What the exercise asks
Once you have reviewed the listing below, restate it word for word.

+===+

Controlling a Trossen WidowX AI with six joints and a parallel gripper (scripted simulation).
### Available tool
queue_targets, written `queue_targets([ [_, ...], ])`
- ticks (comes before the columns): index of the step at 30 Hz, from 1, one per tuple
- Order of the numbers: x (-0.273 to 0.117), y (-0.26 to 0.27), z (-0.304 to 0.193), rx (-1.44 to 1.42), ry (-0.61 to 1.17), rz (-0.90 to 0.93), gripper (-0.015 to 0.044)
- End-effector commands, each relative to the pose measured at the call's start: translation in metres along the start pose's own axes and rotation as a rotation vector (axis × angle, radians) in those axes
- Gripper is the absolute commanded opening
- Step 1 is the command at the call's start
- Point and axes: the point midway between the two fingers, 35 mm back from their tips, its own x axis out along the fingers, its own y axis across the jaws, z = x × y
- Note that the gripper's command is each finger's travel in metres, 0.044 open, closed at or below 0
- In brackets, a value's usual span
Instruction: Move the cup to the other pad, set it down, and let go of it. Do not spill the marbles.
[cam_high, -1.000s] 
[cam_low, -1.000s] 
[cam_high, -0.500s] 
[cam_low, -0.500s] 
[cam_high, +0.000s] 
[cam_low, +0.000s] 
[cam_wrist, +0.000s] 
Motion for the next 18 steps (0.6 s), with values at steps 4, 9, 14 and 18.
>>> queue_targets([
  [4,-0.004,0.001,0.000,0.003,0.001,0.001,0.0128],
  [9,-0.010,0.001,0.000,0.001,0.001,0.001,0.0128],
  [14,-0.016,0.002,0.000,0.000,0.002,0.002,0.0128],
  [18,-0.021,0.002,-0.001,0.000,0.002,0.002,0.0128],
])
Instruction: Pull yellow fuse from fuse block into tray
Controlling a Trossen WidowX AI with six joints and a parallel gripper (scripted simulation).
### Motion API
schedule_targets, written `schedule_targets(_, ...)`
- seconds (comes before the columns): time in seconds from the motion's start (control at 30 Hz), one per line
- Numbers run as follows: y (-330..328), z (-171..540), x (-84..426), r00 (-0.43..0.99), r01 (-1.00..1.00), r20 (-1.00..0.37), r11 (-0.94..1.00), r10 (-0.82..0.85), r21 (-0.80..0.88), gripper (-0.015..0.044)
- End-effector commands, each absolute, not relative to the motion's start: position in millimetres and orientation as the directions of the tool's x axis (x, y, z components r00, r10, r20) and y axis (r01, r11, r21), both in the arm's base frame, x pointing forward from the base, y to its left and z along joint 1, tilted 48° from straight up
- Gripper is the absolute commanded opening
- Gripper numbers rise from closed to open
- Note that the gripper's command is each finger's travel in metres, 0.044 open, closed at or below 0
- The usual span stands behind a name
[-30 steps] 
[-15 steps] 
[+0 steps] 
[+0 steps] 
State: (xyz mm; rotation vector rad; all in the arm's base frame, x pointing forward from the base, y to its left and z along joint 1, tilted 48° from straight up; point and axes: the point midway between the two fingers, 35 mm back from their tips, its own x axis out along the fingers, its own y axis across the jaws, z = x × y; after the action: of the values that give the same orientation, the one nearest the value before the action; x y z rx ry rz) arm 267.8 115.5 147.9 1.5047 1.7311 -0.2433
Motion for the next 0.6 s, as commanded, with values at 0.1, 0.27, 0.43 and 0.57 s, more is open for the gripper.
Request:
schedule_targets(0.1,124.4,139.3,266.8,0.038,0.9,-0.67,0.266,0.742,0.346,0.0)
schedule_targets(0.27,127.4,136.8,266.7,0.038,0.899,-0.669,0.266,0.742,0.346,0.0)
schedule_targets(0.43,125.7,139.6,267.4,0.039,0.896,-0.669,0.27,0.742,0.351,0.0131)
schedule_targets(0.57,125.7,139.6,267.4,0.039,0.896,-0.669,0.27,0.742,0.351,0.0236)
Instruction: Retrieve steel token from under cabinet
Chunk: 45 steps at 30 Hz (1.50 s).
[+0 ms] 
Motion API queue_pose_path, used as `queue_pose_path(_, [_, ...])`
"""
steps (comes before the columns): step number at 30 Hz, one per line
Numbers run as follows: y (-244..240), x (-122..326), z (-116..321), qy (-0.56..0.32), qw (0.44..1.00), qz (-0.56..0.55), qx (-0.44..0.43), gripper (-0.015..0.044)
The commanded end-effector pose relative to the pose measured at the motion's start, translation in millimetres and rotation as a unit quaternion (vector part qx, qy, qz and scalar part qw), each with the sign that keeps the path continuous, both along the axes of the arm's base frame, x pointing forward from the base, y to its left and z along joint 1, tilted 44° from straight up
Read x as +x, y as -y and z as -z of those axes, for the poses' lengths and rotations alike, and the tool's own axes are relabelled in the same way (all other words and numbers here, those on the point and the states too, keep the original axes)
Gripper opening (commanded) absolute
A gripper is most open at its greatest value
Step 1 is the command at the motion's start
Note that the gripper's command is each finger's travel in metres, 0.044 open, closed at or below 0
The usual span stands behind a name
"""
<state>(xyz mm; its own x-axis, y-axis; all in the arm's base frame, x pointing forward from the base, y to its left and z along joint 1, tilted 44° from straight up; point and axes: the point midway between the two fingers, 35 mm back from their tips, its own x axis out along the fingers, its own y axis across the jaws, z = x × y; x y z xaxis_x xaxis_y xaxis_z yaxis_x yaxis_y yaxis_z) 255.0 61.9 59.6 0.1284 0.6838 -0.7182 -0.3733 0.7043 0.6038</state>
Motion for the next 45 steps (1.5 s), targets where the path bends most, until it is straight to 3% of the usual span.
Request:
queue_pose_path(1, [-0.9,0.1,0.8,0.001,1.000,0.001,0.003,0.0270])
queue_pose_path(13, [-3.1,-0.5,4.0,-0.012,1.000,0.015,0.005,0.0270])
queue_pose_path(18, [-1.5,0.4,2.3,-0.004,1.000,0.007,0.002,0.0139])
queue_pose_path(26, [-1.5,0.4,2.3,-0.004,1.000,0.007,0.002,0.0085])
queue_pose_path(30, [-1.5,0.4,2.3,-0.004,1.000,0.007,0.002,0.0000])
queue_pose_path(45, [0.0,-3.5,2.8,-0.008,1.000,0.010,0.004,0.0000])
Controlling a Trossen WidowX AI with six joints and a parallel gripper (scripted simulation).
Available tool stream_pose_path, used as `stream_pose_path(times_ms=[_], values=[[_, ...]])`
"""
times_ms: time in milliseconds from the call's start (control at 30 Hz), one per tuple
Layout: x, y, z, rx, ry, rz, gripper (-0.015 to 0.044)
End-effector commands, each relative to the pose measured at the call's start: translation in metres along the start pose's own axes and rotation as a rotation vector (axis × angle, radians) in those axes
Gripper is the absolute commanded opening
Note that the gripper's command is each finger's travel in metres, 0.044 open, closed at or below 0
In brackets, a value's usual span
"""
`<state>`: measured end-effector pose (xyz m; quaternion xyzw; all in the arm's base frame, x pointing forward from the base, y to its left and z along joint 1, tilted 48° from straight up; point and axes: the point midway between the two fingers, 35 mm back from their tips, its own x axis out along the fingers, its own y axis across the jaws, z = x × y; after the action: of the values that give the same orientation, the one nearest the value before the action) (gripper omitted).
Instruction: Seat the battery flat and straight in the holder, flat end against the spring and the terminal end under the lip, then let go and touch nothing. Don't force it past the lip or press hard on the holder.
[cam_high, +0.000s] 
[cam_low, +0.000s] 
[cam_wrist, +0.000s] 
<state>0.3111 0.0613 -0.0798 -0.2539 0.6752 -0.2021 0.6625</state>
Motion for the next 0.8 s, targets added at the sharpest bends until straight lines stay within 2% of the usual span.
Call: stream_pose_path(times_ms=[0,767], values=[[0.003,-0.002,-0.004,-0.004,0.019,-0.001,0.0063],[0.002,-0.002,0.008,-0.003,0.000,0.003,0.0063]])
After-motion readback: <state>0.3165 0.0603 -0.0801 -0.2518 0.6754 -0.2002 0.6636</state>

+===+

Answer to this task
Controlling a Trossen WidowX AI with six joints and a parallel gripper (scripted simulation).
### Available tool
queue_targets, written `queue_targets([ [_, ...], ])`
- ticks (comes before the columns): index of the step at 30 Hz, from 1, one per tuple
- Order of the numbers: x (-0.273 to 0.117), y (-0.26 to 0.27), z (-0.304 to 0.193), rx (-1.44 to 1.42), ry (-0.61 to 1.17), rz (-0.90 to 0.93), gripper (-0.015 to 0.044)
- End-effector commands, each relative to the pose measured at the call's start: translation in metres along the start pose's own axes and rotation as a rotation vector (axis × angle, radians) in those axes
- Gripper is the absolute commanded opening
- Step 1 is the command at the call's start
- Point and axes: the point midway between the two fingers, 35 mm back from their tips, its own x axis out along the fingers, its own y axis across the jaws, z = x × y
- Note that the gripper's command is each finger's travel in metres, 0.044 open, closed at or below 0
- In brackets, a value's usual span
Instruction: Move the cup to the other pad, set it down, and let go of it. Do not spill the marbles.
[cam_high, -1.000s] 
[cam_low, -1.000s] 
[cam_high, -0.500s] 
[cam_low, -0.500s] 
[cam_high, +0.000s] 
[cam_low, +0.000s] 
[cam_wrist, +0.000s] 
Motion for the next 18 steps (0.6 s), with values at steps 4, 9, 14 and 18.
>>> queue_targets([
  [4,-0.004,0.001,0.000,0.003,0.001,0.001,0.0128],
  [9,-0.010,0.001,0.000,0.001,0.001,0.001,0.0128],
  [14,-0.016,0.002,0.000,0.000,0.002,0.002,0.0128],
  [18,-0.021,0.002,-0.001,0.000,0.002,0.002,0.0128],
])
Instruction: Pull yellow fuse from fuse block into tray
Controlling a Trossen WidowX AI with six joints and a parallel gripper (scripted simulation).
### Motion API
schedule_targets, written `schedule_targets(_, ...)`
- seconds (comes before the columns): time in seconds from the motion's start (control at 30 Hz), one per line
- Numbers run as follows: y (-330..328), z (-171..540), x (-84..426), r00 (-0.43..0.99), r01 (-1.00..1.00), r20 (-1.00..0.37), r11 (-0.94..1.00), r10 (-0.82..0.85), r21 (-0.80..0.88), gripper (-0.015..0.044)
- End-effector commands, each absolute, not relative to the motion's start: position in millimetres and orientation as the directions of the tool's x axis (x, y, z components r00, r10, r20) and y axis (r01, r11, r21), both in the arm's base frame, x pointing forward from the base, y to its left and z along joint 1, tilted 48° from straight up
- Gripper is the absolute commanded opening
- Gripper numbers rise from closed to open
- Note that the gripper's command is each finger's travel in metres, 0.044 open, closed at or below 0
- The usual span stands behind a name
[-30 steps] 
[-15 steps] 
[+0 steps] 
[+0 steps] 
State: (xyz mm; rotation vector rad; all in the arm's base frame, x pointing forward from the base, y to its left and z along joint 1, tilted 48° from straight up; point and axes: the point midway between the two fingers, 35 mm back from their tips, its own x axis out along the fingers, its own y axis across the jaws, z = x × y; after the action: of the values that give the same orientation, the one nearest the value before the action; x y z rx ry rz) arm 267.8 115.5 147.9 1.5047 1.7311 -0.2433
Motion for the next 0.6 s, as commanded, with values at 0.1, 0.27, 0.43 and 0.57 s, more is open for the gripper.
Request:
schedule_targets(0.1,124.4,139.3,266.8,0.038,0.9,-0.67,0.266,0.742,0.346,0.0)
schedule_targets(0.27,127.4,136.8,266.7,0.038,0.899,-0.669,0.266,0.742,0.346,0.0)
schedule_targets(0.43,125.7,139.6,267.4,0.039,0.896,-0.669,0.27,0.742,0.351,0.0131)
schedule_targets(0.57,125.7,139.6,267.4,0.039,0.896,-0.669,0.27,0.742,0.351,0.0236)
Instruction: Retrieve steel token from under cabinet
Chunk: 45 steps at 30 Hz (1.50 s).
[+0 ms] 
Motion API queue_pose_path, used as `queue_pose_path(_, [_, ...])`
"""
steps (comes before the columns): step number at 30 Hz, one per line
Numbers run as follows: y (-244..240), x (-122..326), z (-116..321), qy (-0.56..0.32), qw (0.44..1.00), qz (-0.56..0.55), qx (-0.44..0.43), gripper (-0.015..0.044)
The commanded end-effector pose relative to the pose measured at the motion's start, translation in millimetres and rotation as a unit quaternion (vector part qx, qy, qz and scalar part qw), each with the sign that keeps the path continuous, both along the axes of the arm's base frame, x pointing forward from the base, y to its left and z along joint 1, tilted 44° from straight up
Read x as +x, y as -y and z as -z of those axes, for the poses' lengths and rotations alike, and the tool's own axes are relabelled in the same way (all other words and numbers here, those on the point and the states too, keep the original axes)
Gripper opening (commanded) absolute
A gripper is most open at its greatest value
Step 1 is the command at the motion's start
Note that the gripper's command is each finger's travel in metres, 0.044 open, closed at or below 0
The usual span stands behind a name
"""
<state>(xyz mm; its own x-axis, y-axis; all in the arm's base frame, x pointing forward from the base, y to its left and z along joint 1, tilted 44° from straight up; point and axes: the point midway between the two fingers, 35 mm back from their tips, its own x axis out along the fingers, its own y axis across the jaws, z = x × y; x y z xaxis_x xaxis_y xaxis_z yaxis_x yaxis_y yaxis_z) 255.0 61.9 59.6 0.1284 0.6838 -0.7182 -0.3733 0.7043 0.6038</state>
Motion for the next 45 steps (1.5 s), targets where the path bends most, until it is straight to 3% of the usual span.
Request:
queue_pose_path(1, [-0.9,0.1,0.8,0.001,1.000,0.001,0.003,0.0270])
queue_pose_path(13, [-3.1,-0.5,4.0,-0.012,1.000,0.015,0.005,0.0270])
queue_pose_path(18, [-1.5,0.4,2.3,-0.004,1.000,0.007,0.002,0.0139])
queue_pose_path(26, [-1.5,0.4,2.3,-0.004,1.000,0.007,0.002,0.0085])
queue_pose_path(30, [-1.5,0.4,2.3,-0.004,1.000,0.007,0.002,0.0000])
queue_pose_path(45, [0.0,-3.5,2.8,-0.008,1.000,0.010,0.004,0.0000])
Controlling a Trossen WidowX AI with six joints and a parallel gripper (scripted simulation).
Available tool stream_pose_path, used as `stream_pose_path(times_ms=[_], values=[[_, ...]])`
"""
times_ms: time in milliseconds from the call's start (control at 30 Hz), one per tuple
Layout: x, y, z, rx, ry, rz, gripper (-0.015 to 0.044)
End-effector commands, each relative to the pose measured at the call's start: translation in metres along the start pose's own axes and rotation as a rotation vector (axis × angle, radians) in those axes
Gripper is the absolute commanded opening
Note that the gripper's command is each finger's travel in metres, 0.044 open, closed at or below 0
In brackets, a value's usual span
"""
`<state>`: measured end-effector pose (xyz m; quaternion xyzw; all in the arm's base frame, x pointing forward from the base, y to its left and z along joint 1, tilted 48° from straight up; point and axes: the point midway between the two fingers, 35 mm back from their tips, its own x axis out along the fingers, its own y axis across the jaws, z = x × y; after the action: of the values that give the same orientation, the one nearest the value before the action) (gripper omitted).
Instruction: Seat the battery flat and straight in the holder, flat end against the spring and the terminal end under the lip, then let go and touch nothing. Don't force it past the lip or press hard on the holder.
[cam_high, +0.000s] 
[cam_low, +0.000s] 
[cam_wrist, +0.000s] 
<state>0.3111 0.0613 -0.0798 -0.2539 0.6752 -0.2021 0.6625</state>
Motion for the next 0.8 s, targets added at the sharpest bends until straight lines stay within 2% of the usual span.
Call: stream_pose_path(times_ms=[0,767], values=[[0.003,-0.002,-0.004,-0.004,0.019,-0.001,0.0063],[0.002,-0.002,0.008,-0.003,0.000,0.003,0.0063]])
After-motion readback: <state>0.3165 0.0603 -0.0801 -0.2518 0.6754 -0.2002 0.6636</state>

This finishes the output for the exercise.